Рассказ напечатан в «Чикаго трибьюн» и впоследствии был увенчан, кажется, золотым лавровым венком четвертой степени или чем-то в этом роде от одного из составителей книжных антологий, которые сегодня так и кишат среди нас. Вкус джентльмена, о котором я говорю, обычно склоняется к нехитрым мелодрамам с тропическим вулканом или призраком Джона Поля Джонса в роли Немезиды, тщательно маскирующимся в первых параграфах, обычно написанных в джеймсовской манере с намеками на дальнейшие мрачные и изысканные завихрения сюжета. Примерно вот так:
«Случай с Шоу Мак-Фи, как ни странно, не имел никакого отношения к практически невозможным умозаключениям Мартина Сило. Это так, к слову; однако по крайней мере три сторонних наблюдателя, чьи имена я пока что вынужден опустить, признавали невозможным и т. д. и т. п.», в том же духе до тех пор, пока бедная зверюшка «воображение» не будет наконец вынуждена выбежать в открытое поле из норки и не начнется мелодрама.
Мистер Липкин
Главной отличительной чертой этого творения является тот факт, что это – единственное из публиковавшихся в журналах произведений, написанное в нью-йоркском отеле. Дело свершилось в спальне «Никербокера», а вскоре после этого почтенная гостиница навсегда закрыла свои двери.

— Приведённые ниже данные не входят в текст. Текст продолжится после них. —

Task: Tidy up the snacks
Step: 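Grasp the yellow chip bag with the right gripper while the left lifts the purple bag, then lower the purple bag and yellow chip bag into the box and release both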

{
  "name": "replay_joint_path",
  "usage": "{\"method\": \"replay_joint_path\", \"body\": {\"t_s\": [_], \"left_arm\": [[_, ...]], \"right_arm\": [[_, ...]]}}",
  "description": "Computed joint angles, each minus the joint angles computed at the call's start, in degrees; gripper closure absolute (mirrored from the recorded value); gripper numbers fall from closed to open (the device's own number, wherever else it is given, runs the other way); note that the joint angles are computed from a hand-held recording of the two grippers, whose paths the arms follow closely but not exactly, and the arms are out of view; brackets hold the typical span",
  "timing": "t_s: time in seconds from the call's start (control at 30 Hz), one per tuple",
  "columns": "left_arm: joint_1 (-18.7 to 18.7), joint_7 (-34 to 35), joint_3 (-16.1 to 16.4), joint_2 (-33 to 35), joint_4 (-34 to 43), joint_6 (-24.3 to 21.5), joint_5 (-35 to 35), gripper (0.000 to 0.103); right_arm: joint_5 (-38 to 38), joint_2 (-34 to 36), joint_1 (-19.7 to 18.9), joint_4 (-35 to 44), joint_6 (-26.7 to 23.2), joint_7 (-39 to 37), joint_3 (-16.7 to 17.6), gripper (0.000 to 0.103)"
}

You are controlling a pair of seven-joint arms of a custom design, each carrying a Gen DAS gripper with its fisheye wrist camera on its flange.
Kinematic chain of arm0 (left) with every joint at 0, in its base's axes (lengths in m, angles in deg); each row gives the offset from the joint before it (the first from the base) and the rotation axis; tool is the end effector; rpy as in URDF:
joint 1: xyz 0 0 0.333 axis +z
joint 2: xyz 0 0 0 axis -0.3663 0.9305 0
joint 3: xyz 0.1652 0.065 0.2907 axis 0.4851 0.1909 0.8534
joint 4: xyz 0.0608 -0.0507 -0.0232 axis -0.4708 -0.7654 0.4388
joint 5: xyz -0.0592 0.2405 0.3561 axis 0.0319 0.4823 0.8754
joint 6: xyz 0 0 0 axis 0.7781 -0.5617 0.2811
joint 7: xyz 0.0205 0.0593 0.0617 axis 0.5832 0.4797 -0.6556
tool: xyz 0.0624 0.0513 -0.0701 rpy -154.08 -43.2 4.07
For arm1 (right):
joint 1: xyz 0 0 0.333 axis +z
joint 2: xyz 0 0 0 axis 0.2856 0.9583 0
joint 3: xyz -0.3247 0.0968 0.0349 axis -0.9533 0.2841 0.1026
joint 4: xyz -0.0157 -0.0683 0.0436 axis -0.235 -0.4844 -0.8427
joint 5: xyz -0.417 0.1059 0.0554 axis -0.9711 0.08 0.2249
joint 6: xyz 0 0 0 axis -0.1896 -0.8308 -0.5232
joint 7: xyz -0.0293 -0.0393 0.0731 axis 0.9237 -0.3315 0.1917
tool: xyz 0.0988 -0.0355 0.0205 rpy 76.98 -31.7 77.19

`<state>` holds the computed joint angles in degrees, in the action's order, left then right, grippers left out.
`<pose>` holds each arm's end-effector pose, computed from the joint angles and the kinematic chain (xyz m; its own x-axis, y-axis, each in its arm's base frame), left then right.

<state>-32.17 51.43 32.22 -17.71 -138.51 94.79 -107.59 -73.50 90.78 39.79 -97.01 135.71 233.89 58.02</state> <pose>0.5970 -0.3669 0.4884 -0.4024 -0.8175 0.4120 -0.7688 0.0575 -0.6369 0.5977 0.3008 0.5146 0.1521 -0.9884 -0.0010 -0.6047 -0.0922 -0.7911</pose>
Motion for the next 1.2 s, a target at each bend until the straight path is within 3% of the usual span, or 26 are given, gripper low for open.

Когда умолк плач и окончился траур, произведение было опубликовано в «Смарт сет».
Джемина
Этот скетч, написанный, как и «Тарквиний из Чипсайда», в Принстоне, был опубликован годы спустя в «Вэнити фэйр». За технический прием должен выразить свою благодарность мистеру Стивену Ликоку.
Рассказ долго казался мне смешным, особенно когда я впервые прочитал написанное, но больше я уже смеяться не могу. Тем не менее, поскольку другие все еще находят его забавным, я решил включить его в этот сборник. Мне кажется, он стоит того, чтобы сохранить его под обложкой хотя бы на те несколько лет, пока вихрь изменчивой моды не скроет меня, мои книги и этот рассказ вместе с ними.
Приношу свои извинения за это невозможное «Содержание» и одновременно передаю эти сказки «Века джаза» в руки тех, кто читает на бегу и бежит вперед, пока читает.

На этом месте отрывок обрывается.